TASK PROMPT: When you copy the material below, keep every line exact and drop the pictures.

PROVIDED DATA:
↓

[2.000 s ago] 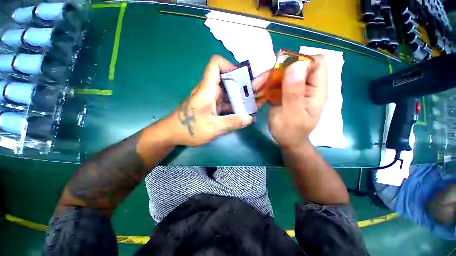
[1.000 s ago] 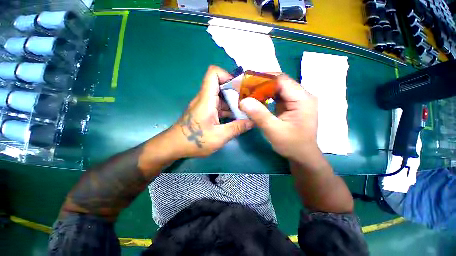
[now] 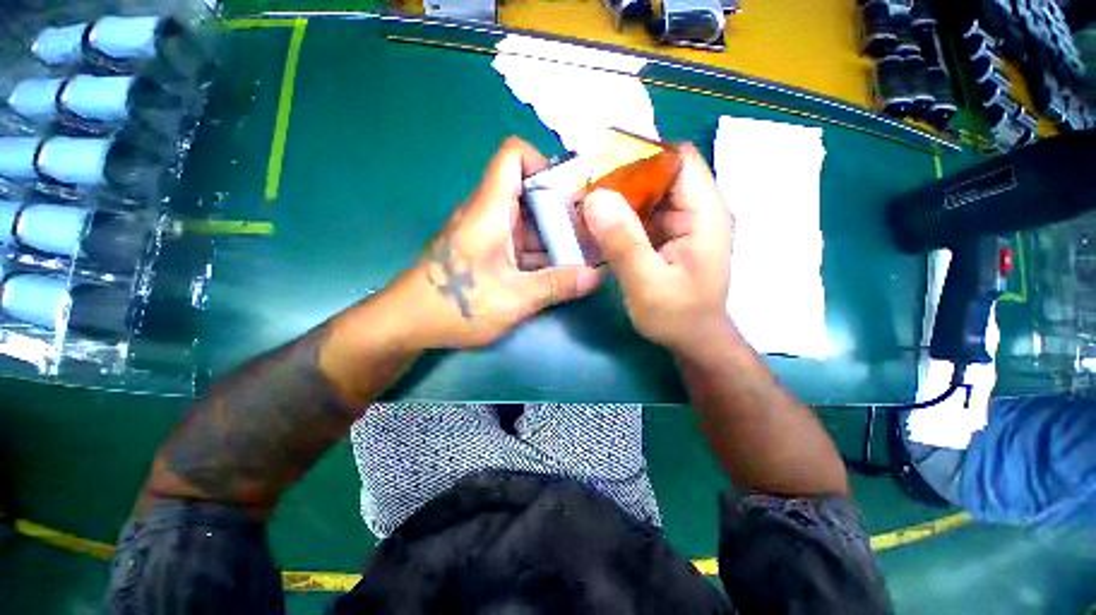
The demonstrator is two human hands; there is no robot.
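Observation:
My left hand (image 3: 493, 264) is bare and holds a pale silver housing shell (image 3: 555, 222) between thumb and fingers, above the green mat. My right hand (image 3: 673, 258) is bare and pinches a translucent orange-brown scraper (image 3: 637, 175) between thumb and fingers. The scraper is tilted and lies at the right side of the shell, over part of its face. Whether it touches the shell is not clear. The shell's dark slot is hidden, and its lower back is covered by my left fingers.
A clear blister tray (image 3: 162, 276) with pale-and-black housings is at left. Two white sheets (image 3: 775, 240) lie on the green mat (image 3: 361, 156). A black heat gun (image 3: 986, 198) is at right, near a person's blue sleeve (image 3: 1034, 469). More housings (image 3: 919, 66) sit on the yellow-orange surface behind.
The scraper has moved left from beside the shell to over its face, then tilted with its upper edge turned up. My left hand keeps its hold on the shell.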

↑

REPLY TO THE TASK:
[2.000 s ago] 
[1.000 s ago] 
[now] 
The demonstrator is two human hands; there is no robot.
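Observation:
My left hand (image 3: 493, 264) is bare and holds a pale silver housing shell (image 3: 555, 222) between thumb and fingers, above the green mat. My right hand (image 3: 673, 258) is bare and pinches a translucent orange-brown scraper (image 3: 637, 175) between thumb and fingers. The scraper is tilted and lies at the right side of the shell, over part of its face. Whether it touches the shell is not clear. The shell's dark slot is hidden, and its lower back is covered by my left fingers.
A clear blister tray (image 3: 162, 276) with pale-and-black housings is at left. Two white sheets (image 3: 775, 240) lie on the green mat (image 3: 361, 156). A black heat gun (image 3: 986, 198) is at right, near a person's blue sleeve (image 3: 1034, 469). More housings (image 3: 919, 66) sit on the yellow-orange surface behind.
The scraper has moved left from beside the shell to over its face, then tilted with its upper edge turned up. My left hand keeps its hold on the shell.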

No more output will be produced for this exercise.